Write out again, please, the records below from the first line to the line holding "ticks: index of", inclusive, and nothing else.

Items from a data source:
-------------------------
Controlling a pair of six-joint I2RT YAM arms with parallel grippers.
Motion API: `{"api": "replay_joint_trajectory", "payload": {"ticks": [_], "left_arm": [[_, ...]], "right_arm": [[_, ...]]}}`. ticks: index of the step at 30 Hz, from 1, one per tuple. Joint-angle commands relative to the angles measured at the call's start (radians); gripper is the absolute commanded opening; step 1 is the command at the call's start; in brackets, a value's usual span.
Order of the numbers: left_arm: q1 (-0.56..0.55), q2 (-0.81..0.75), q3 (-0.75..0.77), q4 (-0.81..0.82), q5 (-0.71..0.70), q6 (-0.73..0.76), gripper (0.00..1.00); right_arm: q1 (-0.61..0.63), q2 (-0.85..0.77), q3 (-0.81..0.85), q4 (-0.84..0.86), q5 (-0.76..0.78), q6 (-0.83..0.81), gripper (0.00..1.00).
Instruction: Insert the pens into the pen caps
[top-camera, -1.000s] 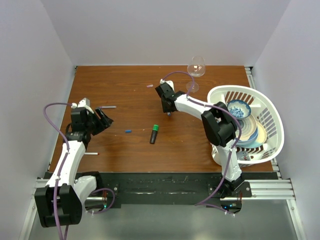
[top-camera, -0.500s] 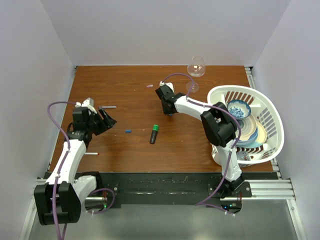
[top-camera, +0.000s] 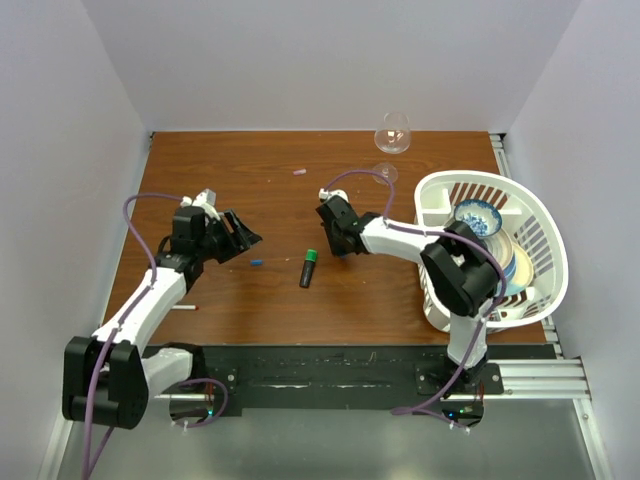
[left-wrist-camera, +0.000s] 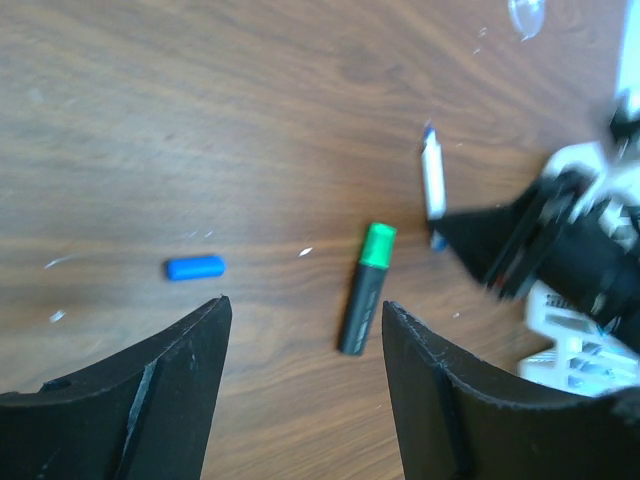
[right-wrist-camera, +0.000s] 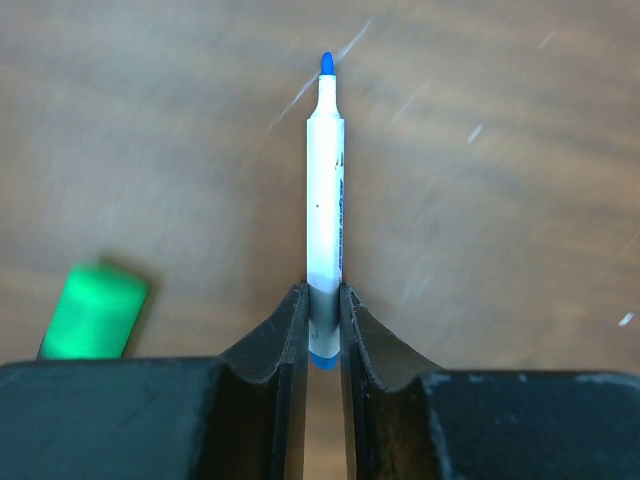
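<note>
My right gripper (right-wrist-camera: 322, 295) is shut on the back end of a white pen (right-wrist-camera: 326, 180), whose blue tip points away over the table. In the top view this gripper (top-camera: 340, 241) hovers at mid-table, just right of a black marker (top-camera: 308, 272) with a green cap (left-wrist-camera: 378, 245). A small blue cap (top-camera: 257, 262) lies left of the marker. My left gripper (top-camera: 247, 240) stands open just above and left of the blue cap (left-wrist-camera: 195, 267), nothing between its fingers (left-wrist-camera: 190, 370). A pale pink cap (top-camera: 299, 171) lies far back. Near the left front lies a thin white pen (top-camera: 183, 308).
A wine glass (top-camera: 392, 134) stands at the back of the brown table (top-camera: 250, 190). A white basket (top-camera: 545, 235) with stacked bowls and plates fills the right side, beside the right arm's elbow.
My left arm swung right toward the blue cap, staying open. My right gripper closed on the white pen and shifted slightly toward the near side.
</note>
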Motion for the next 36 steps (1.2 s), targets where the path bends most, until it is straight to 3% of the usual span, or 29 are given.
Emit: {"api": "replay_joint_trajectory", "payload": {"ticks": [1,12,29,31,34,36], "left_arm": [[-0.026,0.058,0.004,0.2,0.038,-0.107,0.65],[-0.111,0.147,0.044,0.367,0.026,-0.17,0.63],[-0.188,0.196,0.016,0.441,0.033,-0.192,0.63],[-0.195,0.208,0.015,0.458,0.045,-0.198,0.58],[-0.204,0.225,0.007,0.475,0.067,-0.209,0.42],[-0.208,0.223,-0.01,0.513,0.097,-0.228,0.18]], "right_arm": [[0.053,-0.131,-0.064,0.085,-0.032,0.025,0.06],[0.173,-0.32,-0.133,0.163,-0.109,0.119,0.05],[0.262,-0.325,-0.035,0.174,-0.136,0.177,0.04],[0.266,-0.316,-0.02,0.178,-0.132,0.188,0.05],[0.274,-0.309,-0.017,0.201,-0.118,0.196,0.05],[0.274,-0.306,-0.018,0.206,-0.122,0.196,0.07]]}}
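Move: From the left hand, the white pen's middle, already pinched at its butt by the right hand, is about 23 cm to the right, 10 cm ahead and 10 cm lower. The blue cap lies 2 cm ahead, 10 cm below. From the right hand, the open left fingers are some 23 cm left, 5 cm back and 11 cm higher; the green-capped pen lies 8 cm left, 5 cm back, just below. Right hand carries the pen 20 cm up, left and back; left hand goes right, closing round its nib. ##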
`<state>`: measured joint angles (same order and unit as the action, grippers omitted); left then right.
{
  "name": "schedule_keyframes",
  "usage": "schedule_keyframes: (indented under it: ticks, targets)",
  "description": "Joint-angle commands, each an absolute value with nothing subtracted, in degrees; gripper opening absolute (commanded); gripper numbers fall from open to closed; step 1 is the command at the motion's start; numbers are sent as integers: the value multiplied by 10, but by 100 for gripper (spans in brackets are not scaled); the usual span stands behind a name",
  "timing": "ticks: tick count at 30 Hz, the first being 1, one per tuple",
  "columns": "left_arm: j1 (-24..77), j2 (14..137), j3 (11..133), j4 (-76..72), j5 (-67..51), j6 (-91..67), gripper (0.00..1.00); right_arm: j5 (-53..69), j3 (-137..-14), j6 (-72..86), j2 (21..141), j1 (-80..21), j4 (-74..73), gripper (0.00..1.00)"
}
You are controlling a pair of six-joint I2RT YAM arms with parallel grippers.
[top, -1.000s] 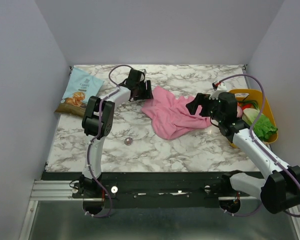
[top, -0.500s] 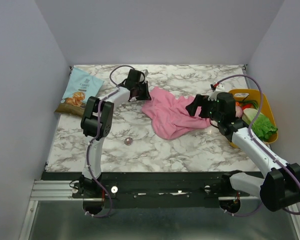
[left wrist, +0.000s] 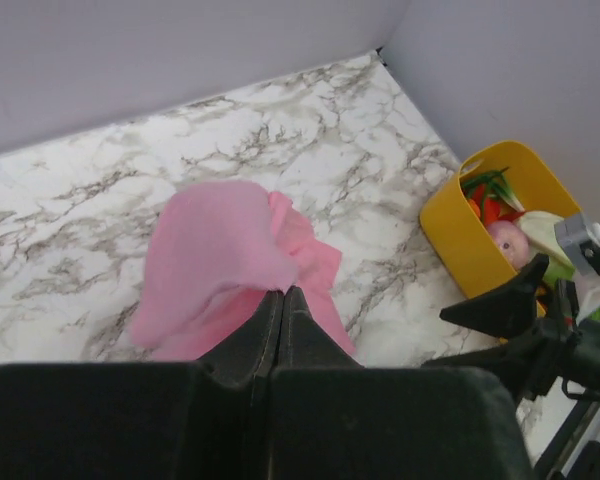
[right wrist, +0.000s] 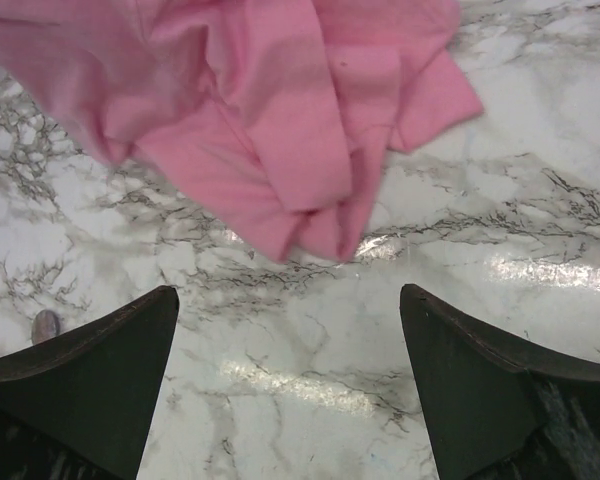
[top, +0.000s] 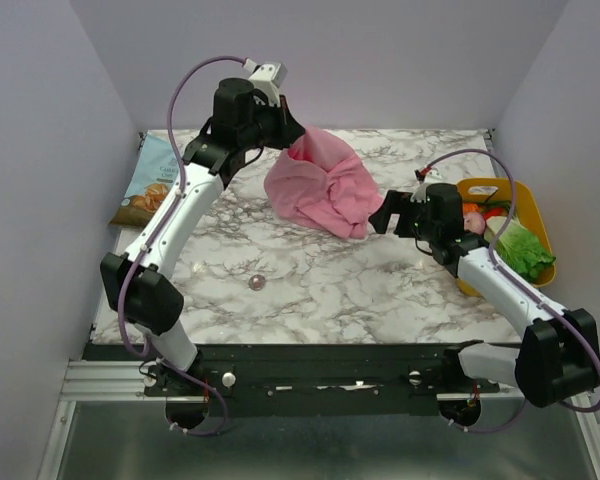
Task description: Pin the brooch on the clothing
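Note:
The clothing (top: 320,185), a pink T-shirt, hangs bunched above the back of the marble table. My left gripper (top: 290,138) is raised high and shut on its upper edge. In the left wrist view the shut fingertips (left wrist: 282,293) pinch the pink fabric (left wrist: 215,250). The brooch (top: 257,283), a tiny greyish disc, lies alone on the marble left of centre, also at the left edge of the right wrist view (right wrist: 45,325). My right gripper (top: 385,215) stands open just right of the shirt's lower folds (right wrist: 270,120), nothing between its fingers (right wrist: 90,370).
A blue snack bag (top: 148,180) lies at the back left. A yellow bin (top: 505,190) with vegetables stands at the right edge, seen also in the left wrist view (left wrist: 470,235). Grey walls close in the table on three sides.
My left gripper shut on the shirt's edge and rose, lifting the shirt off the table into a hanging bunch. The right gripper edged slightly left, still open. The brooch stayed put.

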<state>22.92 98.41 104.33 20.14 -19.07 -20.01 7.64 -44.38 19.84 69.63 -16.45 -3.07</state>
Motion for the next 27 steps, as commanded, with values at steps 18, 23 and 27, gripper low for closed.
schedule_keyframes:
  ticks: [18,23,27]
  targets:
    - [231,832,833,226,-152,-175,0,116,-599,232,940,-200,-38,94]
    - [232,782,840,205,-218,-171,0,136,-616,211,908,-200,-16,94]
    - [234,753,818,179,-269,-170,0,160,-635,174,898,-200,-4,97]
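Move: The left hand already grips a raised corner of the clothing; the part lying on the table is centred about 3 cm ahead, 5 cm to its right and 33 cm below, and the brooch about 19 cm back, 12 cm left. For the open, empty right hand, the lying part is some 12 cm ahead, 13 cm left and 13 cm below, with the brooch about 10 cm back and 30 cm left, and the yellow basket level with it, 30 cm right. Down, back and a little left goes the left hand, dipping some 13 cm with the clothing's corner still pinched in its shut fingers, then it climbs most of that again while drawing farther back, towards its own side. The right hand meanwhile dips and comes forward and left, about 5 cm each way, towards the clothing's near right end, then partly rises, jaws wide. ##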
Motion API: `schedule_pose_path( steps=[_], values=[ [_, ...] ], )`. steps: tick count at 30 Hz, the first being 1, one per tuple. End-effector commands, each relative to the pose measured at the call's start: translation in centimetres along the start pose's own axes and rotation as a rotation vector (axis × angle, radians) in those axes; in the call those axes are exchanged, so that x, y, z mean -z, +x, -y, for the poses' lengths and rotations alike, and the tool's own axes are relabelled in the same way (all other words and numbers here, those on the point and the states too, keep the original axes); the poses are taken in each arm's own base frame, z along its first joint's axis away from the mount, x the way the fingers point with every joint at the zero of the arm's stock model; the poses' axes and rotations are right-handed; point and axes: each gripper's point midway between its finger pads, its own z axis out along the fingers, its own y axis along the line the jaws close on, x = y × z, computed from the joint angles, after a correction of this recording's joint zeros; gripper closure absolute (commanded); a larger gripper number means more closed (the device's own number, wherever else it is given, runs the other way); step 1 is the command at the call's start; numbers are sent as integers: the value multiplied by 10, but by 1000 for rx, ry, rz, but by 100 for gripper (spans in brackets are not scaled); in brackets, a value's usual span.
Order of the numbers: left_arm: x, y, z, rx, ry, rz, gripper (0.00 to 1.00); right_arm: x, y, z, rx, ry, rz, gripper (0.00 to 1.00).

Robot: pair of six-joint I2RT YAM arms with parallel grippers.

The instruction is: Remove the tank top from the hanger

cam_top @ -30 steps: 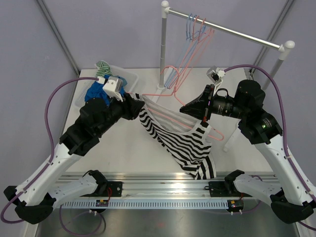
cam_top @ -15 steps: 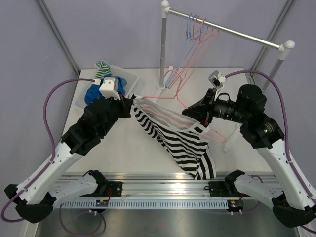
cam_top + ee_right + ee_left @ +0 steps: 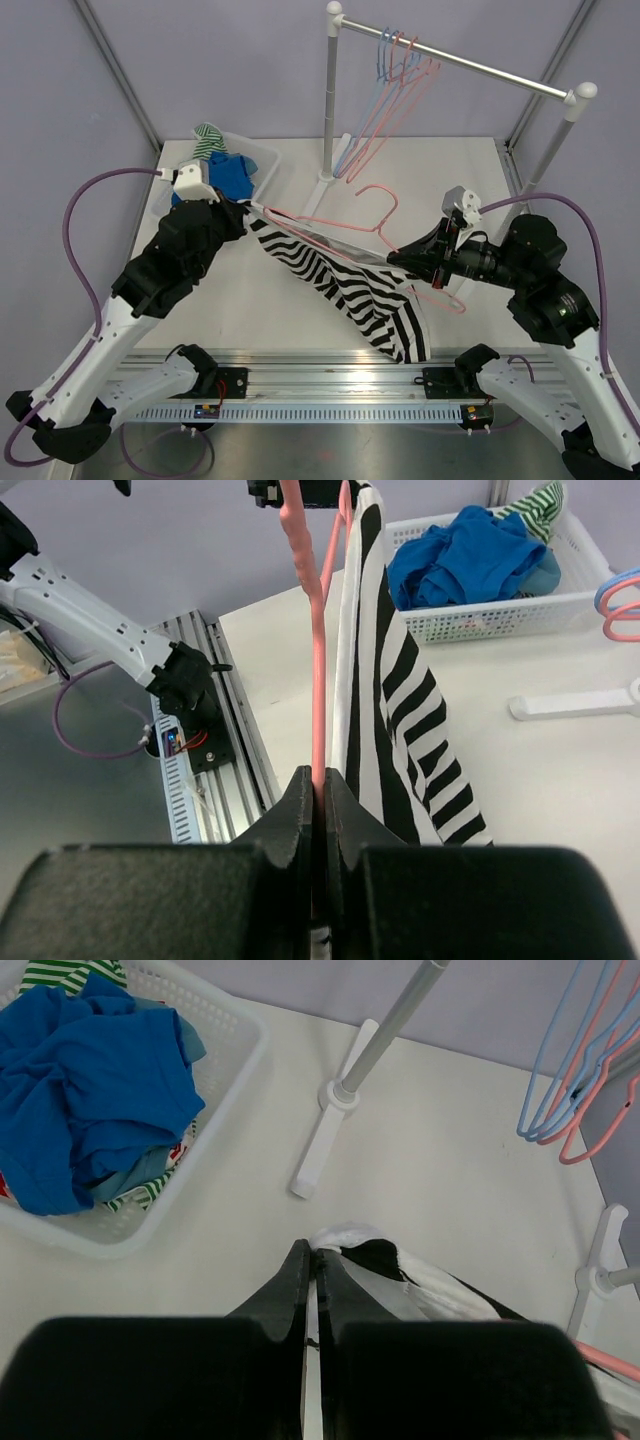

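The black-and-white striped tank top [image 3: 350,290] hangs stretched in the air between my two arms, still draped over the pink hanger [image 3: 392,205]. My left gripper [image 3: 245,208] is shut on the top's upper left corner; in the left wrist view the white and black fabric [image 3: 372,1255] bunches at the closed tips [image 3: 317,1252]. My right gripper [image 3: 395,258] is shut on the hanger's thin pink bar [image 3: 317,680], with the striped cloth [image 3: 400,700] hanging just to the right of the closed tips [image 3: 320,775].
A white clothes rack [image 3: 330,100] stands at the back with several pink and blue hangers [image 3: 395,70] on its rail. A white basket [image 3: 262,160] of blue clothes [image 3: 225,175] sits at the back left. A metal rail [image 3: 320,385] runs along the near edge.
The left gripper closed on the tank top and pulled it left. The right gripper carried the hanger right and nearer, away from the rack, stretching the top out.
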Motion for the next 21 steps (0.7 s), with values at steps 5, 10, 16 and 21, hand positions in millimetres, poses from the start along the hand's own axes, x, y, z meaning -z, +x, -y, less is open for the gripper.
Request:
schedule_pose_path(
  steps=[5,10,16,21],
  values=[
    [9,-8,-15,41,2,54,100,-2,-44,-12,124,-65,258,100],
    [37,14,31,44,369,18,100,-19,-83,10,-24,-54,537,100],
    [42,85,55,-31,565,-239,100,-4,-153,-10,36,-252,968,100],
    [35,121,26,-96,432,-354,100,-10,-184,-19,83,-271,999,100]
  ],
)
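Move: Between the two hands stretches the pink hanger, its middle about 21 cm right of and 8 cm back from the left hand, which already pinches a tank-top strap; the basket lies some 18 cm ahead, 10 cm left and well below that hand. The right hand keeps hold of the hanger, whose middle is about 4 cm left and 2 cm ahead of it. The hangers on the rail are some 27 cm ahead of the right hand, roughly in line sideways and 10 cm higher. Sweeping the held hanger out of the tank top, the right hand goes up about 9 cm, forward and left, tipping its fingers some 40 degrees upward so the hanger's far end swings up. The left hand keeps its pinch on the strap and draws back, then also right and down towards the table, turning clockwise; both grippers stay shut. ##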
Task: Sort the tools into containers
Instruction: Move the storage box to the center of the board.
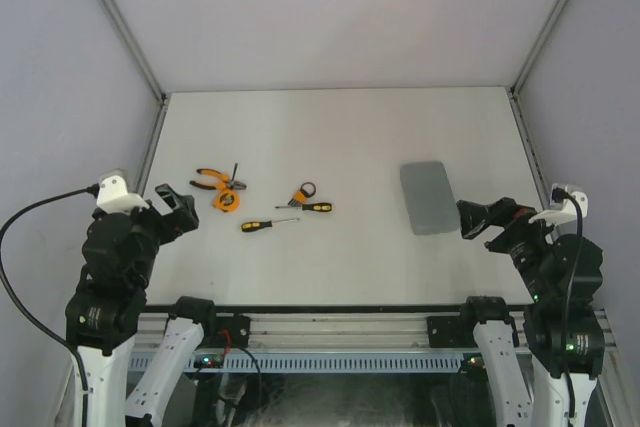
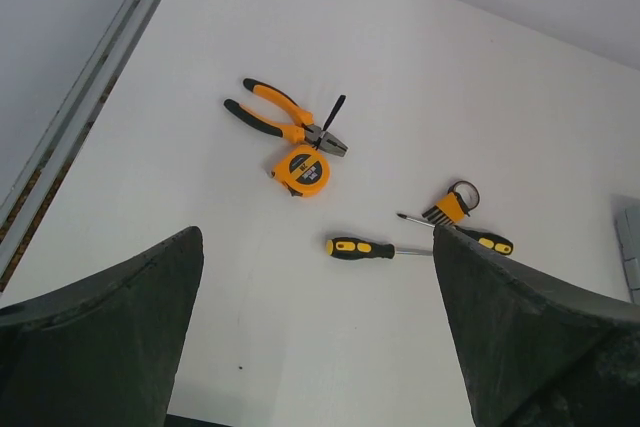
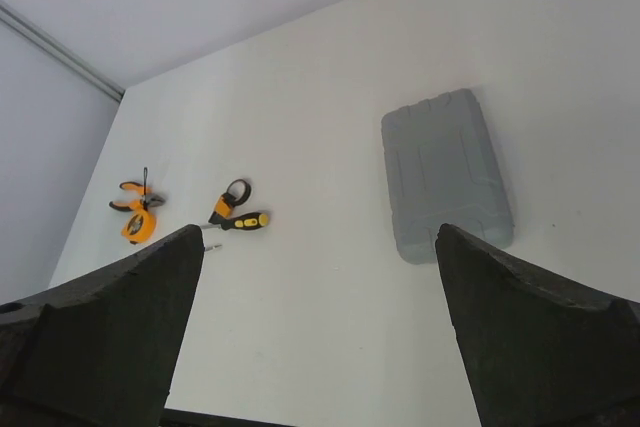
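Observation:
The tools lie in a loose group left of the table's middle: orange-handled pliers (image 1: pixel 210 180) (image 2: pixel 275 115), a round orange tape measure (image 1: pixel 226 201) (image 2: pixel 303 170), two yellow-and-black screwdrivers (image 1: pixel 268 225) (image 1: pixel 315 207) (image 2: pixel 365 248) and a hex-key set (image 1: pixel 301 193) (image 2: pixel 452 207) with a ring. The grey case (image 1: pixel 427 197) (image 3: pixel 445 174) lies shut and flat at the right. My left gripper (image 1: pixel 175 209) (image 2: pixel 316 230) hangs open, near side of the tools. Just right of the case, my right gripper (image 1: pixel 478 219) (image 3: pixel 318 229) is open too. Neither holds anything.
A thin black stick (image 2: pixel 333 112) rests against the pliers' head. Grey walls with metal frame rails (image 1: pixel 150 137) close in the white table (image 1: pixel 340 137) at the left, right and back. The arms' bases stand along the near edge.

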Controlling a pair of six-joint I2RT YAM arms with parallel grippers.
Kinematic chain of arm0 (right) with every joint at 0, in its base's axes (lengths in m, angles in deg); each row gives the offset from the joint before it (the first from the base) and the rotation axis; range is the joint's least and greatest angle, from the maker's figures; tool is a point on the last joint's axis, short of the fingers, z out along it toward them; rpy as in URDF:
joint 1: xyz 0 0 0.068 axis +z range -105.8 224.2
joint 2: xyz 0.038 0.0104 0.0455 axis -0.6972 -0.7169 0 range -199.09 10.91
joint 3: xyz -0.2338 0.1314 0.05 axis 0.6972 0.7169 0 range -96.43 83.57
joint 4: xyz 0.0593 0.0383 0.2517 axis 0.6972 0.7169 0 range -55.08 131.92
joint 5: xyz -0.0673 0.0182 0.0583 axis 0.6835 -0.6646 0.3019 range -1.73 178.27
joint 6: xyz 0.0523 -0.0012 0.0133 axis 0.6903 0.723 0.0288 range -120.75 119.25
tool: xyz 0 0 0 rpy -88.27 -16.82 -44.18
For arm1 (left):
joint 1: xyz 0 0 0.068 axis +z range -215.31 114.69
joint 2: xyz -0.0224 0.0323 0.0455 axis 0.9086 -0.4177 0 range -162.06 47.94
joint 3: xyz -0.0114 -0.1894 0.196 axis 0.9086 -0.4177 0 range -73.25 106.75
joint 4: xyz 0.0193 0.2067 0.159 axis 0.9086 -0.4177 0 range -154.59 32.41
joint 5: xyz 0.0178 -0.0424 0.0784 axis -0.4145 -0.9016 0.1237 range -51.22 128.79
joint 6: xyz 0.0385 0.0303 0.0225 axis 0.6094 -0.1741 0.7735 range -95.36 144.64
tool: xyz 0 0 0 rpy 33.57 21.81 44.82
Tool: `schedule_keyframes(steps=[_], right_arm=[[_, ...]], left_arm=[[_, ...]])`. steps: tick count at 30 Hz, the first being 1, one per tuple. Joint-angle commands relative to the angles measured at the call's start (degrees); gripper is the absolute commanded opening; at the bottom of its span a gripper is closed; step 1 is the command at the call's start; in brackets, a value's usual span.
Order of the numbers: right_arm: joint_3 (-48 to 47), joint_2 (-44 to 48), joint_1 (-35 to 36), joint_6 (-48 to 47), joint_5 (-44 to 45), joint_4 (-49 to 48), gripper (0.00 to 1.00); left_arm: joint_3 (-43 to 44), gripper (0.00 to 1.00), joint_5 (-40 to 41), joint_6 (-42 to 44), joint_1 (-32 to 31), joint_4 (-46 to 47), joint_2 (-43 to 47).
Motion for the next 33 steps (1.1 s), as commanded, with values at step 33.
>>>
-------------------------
# ANSWER SPACE
Controlling a pair of six-joint I2RT YAM arms with parallel grippers.
Motion API: `{"api": "replay_joint_trajectory", "payload": {"ticks": [_], "left_arm": [[_, ...]], "right_arm": [[_, ...]]}}`. ticks: index of the step at 30 Hz, from 1, one per tuple. Joint-angle commands relative to the angles measured at the call's start (radians); gripper is the absolute commanded opening; step 1 is the command at the call's start; in brackets, a value's usual span.

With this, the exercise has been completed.